ASSIGNMENT. Tell how many lines in the following entries include the word "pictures", giving the figure alone.

━━━━━━━━━━━━━━━━━━━━

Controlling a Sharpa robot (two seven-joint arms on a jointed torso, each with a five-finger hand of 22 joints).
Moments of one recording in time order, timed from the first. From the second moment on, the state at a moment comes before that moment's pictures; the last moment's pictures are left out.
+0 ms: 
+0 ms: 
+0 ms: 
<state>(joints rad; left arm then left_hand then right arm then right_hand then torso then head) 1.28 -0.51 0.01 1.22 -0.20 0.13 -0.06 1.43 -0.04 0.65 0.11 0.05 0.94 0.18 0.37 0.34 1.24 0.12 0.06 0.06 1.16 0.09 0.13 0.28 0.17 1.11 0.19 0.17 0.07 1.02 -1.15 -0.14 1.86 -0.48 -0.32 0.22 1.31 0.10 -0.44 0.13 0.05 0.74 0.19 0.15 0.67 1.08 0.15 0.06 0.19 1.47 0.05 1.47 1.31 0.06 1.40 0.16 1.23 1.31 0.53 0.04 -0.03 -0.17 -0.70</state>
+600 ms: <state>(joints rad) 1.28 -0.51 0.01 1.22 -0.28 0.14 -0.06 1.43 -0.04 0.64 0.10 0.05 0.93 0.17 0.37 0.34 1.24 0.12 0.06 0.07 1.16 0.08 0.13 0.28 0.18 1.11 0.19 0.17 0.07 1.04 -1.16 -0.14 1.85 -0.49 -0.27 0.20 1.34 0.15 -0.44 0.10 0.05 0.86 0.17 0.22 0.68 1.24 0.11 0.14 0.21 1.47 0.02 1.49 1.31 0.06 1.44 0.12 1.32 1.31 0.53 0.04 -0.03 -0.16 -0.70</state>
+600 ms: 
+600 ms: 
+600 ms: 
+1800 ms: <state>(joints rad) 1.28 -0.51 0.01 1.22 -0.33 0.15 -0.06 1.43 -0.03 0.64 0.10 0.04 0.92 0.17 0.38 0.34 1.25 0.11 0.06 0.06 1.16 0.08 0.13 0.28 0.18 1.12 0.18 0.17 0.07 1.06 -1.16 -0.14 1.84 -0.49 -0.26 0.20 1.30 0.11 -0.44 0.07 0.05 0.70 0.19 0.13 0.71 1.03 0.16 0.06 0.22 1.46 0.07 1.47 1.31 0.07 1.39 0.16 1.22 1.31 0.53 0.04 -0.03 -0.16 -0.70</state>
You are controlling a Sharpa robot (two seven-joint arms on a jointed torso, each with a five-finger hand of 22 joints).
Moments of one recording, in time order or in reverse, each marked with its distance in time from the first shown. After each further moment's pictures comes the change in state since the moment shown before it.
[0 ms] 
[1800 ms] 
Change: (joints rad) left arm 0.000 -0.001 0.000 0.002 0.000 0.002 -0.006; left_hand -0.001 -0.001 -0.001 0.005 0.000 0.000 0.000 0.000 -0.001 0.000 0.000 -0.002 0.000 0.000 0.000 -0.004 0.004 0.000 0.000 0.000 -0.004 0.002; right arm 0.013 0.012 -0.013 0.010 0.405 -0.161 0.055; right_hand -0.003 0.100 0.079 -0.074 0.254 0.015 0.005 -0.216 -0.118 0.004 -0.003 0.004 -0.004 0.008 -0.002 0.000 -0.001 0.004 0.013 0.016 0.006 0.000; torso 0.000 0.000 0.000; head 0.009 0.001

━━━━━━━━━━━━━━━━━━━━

SOLUTION TO THE PROBLEM. 2